Estabelecer uma relação educativa entre os envolvidos no processo é o primeiro passo para quem pretende ou já ensina dança. Para que essa relação aconteça, é importante que se crie um ambiente favorável às múltiplas interações, evidenciando as condições e potencialidades de cada envolvido, interferindo positivamente e favorecendo “na evolução de fatos, conceitos, procedimentos, valores e atitudes, para então, promover a formação de pessoas sensíveis e aptas a se adequar às inúmeras situações que a vida lhes apresentar” (VERDERI, 2009, p. 73).

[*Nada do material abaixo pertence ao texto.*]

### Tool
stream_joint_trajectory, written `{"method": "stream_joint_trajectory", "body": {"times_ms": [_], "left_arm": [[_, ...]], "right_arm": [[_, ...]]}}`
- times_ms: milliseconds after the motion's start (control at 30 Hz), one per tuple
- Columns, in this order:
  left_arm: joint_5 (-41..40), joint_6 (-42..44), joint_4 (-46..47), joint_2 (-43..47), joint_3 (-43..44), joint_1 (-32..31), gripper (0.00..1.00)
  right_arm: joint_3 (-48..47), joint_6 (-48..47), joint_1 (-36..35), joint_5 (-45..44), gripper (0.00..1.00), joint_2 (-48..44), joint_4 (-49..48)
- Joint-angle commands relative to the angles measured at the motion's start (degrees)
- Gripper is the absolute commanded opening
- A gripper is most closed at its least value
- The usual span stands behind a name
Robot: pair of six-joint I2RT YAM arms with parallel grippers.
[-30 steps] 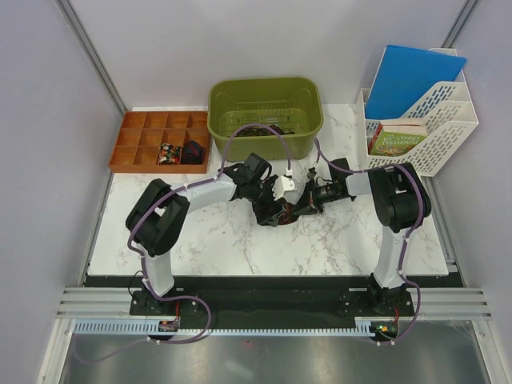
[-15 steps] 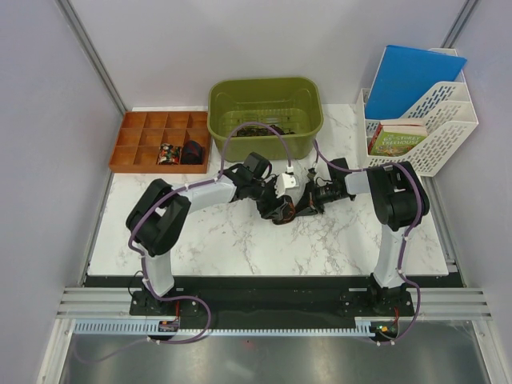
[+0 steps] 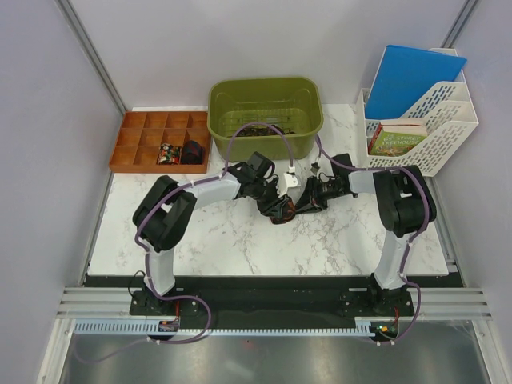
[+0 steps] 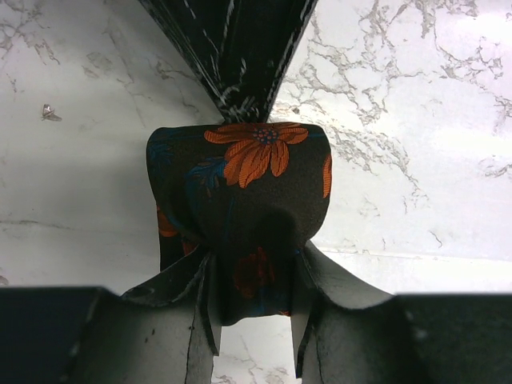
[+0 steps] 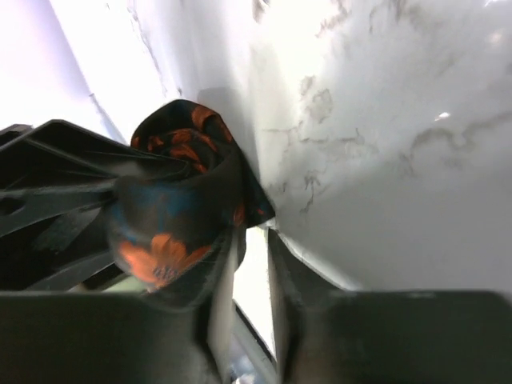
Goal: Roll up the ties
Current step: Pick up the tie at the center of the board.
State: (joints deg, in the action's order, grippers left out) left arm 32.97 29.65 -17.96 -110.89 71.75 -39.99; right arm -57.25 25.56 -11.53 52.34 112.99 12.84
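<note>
A tie (image 3: 282, 212), black with orange flowers, is wound into a small roll on the marble table between both arms. In the left wrist view the roll (image 4: 240, 184) sits between my left gripper's (image 4: 254, 264) fingers, which press its sides; in the top view this gripper (image 3: 276, 204) reaches in from the left. My right gripper (image 5: 254, 240) stands slightly open with bright table showing through the gap. The roll (image 5: 172, 208) lies just outside its left finger. In the top view the right gripper (image 3: 300, 204) meets the roll from the right.
A green bin (image 3: 266, 112) at the back holds more dark ties (image 3: 256, 128). An orange compartment tray (image 3: 148, 144) at the back left holds two small dark coils (image 3: 180, 152). A white file rack (image 3: 420, 120) with a blue folder and a book stands at the back right.
My left gripper has closed from wide open onto the rolled tie. My right gripper, shut a second ago, has parted its fingers and let go of the roll.
</note>
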Motion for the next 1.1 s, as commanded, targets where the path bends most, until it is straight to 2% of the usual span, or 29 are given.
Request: {"method": "stream_joint_trajectory", "body": {"times_ms": [0,67,200,333,367,433,467,533,633,700,800,867,1067], "left_arm": [[-3.6,-2.7,-3.4,-2.1,0.9,-0.2,0.15],[-3.5,-2.8,-3.3,-1.8,0.7,-0.3,0.14],[-4.6,-3.8,-4.0,-2.0,1.1,-0.4,0.12],[-5.3,-4.2,-4.8,-2.2,1.6,-0.5,0.1],[-5.4,-4.2,-4.9,-2.4,1.6,-0.5,0.1],[-5.4,-4.5,-4.9,-2.5,1.6,-0.5,0.1],[-5.5,-4.6,-4.9,-2.5,1.7,-0.6,0.1],[-5.1,-4.6,-4.8,-2.6,1.7,-0.5,0.1],[-5.1,-4.6,-4.9,-2.6,1.6,-0.6,0.09],[-5.1,-4.7,-4.9,-2.7,1.6,-0.5,0.09],[-5.3,-4.8,-4.9,-2.9,1.9,-0.6,0.09],[-5.3,-4.8,-4.9,-2.9,1.9,-0.6,0.09],[-5.5,-4.8,-5.0,-3.3,2.2,-0.7,0.08]], "right_arm": [[-0.3,-3.9,1.2,-3.3,0.35,-6.8,0.6],[-0.4,-4.9,1.4,-3.8,0.41,-7.4,1.8],[-1.4,-3.2,1.3,-3.2,0.44,-6.3,5.4],[-0.4,-4.0,1.2,-6.6,0.49,-12.7,3.8],[0.1,-6.1,1.2,-8.0,0.56,-14.0,3.6],[1.2,-9.6,1.3,-10.9,0.61,-17.5,3.3],[1.7,-13.0,1.4,-11.6,0.61,-18.2,3.4],[1.9,-13.9,1.4,-12.3,0.61,-18.8,3.6],[-0.8,-10.5,1.3,-11.2,0.62,-14.2,8.4],[-0.4,-4.2,1.2,-12.3,0.64,-11.8,8.9],[0.5,1.2,0.9,-11.0,0.93,-9.3,7.1],[1.5,3.1,0.8,-10.1,0.98,-8.7,3.7],[1.5,5.9,-1.0,-9.2,0.98,-5.0,0.3]]}}
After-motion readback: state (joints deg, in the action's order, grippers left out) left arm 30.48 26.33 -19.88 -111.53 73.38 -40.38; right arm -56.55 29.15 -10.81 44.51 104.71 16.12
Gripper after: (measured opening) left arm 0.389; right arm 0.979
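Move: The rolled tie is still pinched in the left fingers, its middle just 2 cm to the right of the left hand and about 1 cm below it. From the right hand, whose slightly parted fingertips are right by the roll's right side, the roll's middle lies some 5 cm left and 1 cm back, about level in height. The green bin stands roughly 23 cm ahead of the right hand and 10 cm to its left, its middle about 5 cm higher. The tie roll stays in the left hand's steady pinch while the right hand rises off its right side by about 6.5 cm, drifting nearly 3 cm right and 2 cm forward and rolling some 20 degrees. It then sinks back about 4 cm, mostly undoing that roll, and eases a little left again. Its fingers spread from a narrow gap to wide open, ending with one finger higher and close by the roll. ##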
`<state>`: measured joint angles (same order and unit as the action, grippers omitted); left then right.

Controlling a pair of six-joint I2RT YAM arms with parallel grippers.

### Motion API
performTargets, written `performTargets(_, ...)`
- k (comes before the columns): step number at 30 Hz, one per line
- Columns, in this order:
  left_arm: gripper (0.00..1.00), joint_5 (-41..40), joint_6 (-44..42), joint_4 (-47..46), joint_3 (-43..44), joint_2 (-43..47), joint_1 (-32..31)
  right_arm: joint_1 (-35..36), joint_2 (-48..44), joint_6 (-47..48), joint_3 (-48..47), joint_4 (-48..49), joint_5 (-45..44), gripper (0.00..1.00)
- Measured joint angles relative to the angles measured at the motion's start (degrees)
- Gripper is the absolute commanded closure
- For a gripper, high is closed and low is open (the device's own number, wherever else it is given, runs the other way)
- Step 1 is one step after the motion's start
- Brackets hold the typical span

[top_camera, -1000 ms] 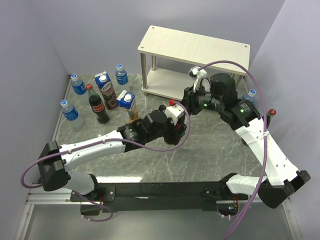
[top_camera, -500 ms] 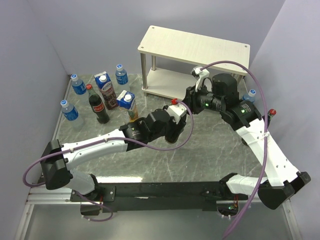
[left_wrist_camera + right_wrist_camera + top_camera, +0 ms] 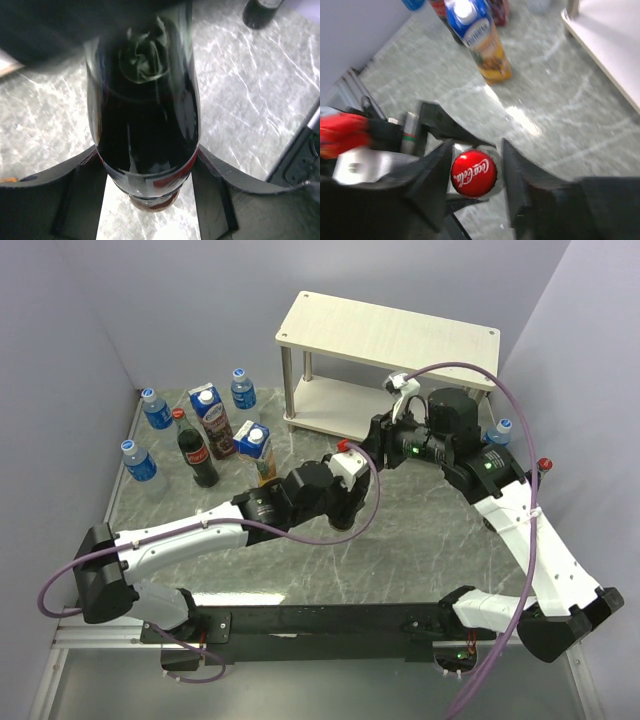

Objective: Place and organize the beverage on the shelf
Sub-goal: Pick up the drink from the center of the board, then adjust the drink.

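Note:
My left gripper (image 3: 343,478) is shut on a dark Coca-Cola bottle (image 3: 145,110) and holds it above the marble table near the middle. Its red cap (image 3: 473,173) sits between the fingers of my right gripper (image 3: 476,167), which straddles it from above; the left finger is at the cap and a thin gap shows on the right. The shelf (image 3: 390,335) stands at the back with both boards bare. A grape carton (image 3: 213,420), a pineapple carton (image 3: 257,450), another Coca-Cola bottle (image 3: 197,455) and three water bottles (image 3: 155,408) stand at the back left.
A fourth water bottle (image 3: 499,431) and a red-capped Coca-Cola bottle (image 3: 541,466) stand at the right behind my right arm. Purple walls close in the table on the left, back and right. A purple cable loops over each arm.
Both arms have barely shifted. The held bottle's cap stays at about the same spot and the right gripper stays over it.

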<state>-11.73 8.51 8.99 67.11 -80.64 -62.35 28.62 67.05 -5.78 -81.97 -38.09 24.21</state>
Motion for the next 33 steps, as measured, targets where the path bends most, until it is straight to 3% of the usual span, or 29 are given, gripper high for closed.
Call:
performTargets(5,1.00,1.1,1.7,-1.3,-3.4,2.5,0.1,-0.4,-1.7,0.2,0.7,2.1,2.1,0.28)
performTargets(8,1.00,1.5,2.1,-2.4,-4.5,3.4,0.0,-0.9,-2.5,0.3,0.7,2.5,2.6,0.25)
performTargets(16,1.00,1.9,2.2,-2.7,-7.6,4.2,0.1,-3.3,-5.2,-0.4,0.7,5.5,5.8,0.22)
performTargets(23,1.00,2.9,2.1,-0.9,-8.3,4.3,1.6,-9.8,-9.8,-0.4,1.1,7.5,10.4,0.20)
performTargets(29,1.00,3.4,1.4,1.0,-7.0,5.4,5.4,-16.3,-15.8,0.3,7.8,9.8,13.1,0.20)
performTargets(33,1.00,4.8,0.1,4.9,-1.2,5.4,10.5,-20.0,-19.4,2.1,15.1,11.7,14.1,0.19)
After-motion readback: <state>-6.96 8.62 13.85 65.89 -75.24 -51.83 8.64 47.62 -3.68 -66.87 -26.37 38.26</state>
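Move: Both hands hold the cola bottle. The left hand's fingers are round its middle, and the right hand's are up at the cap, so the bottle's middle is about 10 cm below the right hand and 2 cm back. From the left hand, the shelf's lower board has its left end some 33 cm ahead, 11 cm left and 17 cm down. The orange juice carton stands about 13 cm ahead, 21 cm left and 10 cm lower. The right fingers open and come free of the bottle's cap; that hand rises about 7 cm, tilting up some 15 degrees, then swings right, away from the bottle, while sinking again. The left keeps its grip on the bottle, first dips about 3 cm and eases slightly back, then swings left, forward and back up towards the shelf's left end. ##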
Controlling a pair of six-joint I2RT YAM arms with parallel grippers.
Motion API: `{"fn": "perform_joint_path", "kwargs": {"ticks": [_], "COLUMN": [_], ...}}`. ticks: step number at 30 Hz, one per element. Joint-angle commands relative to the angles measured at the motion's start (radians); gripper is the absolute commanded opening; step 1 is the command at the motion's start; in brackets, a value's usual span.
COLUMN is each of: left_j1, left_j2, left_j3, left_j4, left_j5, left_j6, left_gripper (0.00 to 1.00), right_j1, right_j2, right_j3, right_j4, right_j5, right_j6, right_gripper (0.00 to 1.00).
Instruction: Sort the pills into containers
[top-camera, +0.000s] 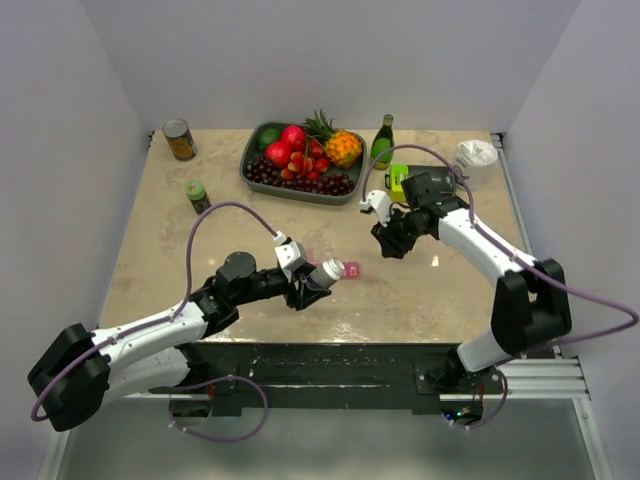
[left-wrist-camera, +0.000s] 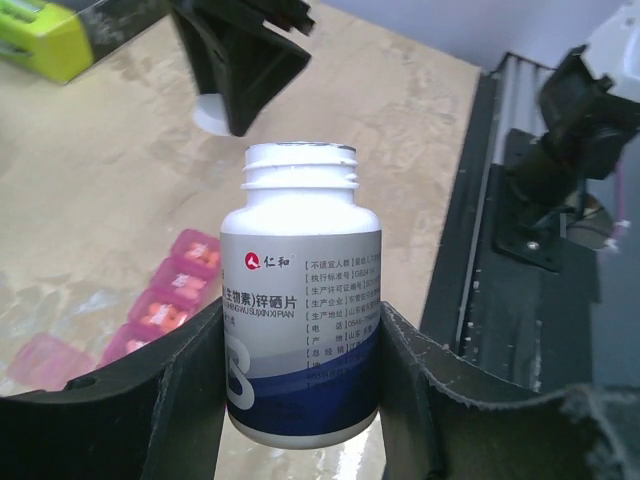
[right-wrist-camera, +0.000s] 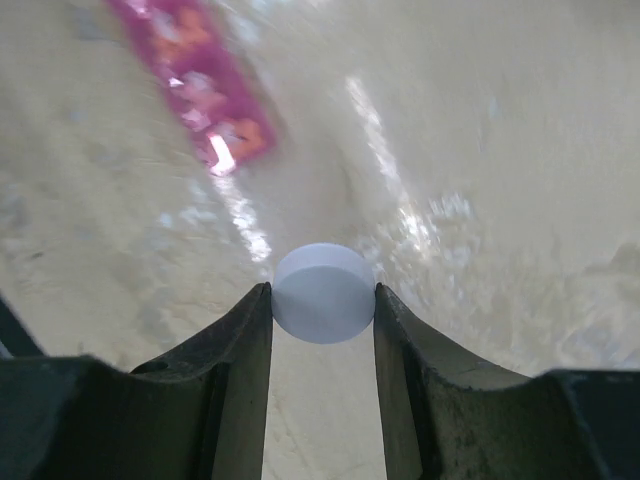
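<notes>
My left gripper (top-camera: 310, 283) is shut on an uncapped white pill bottle (top-camera: 327, 271), which lies tilted with its mouth toward the right. In the left wrist view the bottle (left-wrist-camera: 300, 290) stands between the dark fingers (left-wrist-camera: 185, 400). The containers, a pink translucent strip (left-wrist-camera: 165, 295), lie on the table just beside the bottle, with orange pills (left-wrist-camera: 160, 313) in some compartments. My right gripper (top-camera: 392, 243) hovers to the right, shut on the bottle's white cap (right-wrist-camera: 323, 300). The pink strip (right-wrist-camera: 205, 75) shows blurred beyond it.
A tray (top-camera: 246, 172) of fruit sits at the back centre, with a green bottle (top-camera: 382, 140) and a yellow-green box (top-camera: 399, 178) to its right. A can (top-camera: 180, 140) and a green-capped jar (top-camera: 196, 193) stand back left. A white cup (top-camera: 476, 155) is back right.
</notes>
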Motion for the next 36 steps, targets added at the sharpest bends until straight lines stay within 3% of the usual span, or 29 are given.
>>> {"fn": "perform_joint_path", "kwargs": {"ticks": [1, 8, 16, 24, 28, 32, 36], "left_j1": [0.005, 0.002, 0.012, 0.032, 0.048, 0.135, 0.250], "left_j2": [-0.008, -0.106, -0.145, -0.201, -0.218, -0.299, -0.289], "left_j3": [0.119, 0.148, 0.201, 0.129, 0.124, 0.072, 0.063], "left_j4": [-0.263, -0.340, -0.604, -0.521, -0.509, -0.316, 0.085], "left_j5": [-0.157, -0.147, -0.177, -0.108, -0.082, 0.066, 0.088], "left_j6": [0.092, 0.231, 0.451, 0.498, 0.494, 0.323, 0.074], "left_gripper": [0.00, 0.00, 0.00, 0.00, 0.00, 0.00, 0.00], "right_j1": [-0.095, -0.106, -0.109, -0.109, -0.107, -0.107, -0.106], "right_j2": [0.092, 0.200, 0.160, -0.010, -0.116, -0.137, -0.131], "right_j3": [-0.090, -0.124, -0.109, -0.049, -0.083, -0.109, -0.123], "right_j4": [0.163, 0.187, 0.139, 0.032, 0.044, 0.075, 0.084], "right_j5": [0.171, 0.200, 0.141, -0.067, -0.356, -0.460, -0.426], "right_j6": [0.193, 0.209, 0.173, -0.001, -0.089, -0.089, -0.071], "right_gripper": [0.26, 0.45, 0.84, 0.94, 0.98, 0.99, 0.99]}}
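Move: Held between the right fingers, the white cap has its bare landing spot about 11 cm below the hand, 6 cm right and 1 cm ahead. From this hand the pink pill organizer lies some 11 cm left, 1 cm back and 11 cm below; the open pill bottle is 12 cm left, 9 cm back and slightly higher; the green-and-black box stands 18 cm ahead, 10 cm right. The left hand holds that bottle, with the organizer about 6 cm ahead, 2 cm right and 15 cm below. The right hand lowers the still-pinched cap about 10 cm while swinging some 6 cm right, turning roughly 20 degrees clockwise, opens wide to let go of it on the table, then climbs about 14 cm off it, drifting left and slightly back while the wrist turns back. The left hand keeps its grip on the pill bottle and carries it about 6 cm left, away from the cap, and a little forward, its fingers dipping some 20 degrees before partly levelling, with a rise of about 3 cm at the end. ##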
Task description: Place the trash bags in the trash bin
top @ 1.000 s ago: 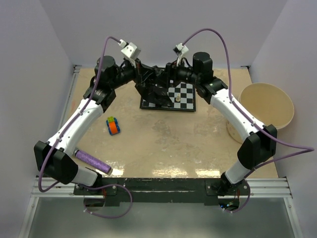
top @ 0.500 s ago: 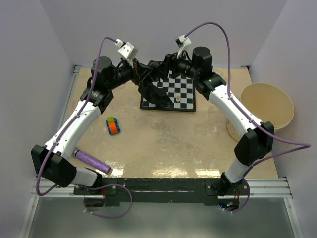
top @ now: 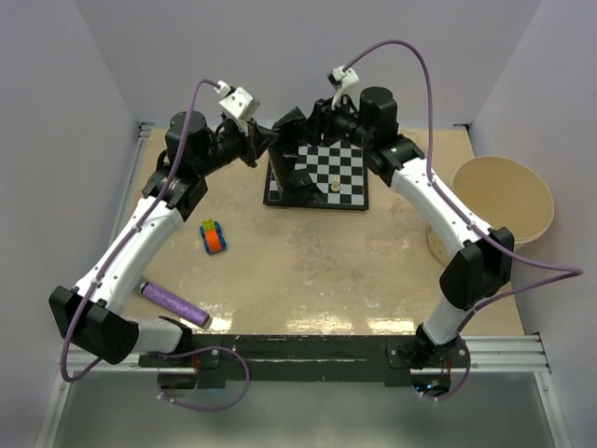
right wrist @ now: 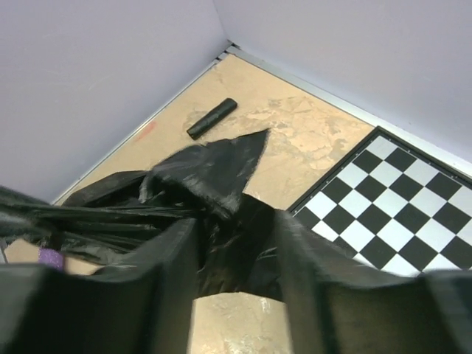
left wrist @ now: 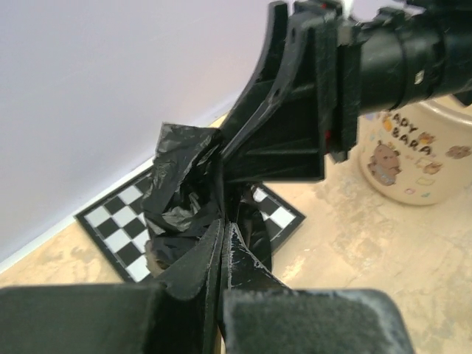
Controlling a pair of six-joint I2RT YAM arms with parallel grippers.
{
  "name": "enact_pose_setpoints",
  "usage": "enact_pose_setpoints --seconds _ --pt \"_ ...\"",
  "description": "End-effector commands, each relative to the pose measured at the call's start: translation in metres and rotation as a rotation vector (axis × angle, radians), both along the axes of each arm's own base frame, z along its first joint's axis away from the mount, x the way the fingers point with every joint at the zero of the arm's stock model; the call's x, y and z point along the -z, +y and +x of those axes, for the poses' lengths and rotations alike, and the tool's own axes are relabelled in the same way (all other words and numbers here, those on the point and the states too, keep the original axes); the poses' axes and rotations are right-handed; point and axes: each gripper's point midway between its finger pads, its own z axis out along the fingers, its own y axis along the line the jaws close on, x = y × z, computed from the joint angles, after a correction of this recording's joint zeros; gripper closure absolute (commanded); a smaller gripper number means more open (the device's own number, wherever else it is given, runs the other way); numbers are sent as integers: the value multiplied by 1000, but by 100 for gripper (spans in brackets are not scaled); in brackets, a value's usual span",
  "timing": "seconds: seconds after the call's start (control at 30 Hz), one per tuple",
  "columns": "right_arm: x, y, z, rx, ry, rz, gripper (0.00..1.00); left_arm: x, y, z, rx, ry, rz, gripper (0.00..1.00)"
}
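A wrinkly black trash bag hangs between my two grippers above the left part of the chessboard. My left gripper is shut on a fold of the bag. My right gripper has its jaws apart, with bunched bag film lying between the fingers. In the top view the left gripper and right gripper nearly meet. A short black roll of trash bags lies on the table near the back wall. The cream trash bin stands at the far right.
A purple textured roll lies at the near left by the left arm's base. A small coloured toy car sits left of centre. One small chess piece stands on the board. Walls close the table at back and sides.
Both grippers have risen and drawn back toward the far wall, lifting the bag off the chessboard. The right jaws widened, then narrowed onto the film. The left stayed shut.
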Motion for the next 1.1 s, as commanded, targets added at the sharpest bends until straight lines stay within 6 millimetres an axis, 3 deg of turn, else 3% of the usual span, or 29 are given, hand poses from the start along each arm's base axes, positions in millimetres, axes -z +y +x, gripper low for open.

Portanto, seja qual for a designação empregada ao profissional que atue com a dança é fundamental que ele não se limite apenas a suas experiências pessoais com o dançar, mas que seja capaz de habitar territórios amplos, ainda não habitados, ainda não sentidos e percebidos, que seja capaz de mergulhar nas relações sensíveis com o mundo, experimentando ruídos, cheiros, imagens, superfícies, toques e contatos. Existe um espaço amplo a ser explorado, percebido e sentido, e a condição de educar requer que essas sensibilidades possam ser o pano de fundo para ações educativas e não o seu empecilho.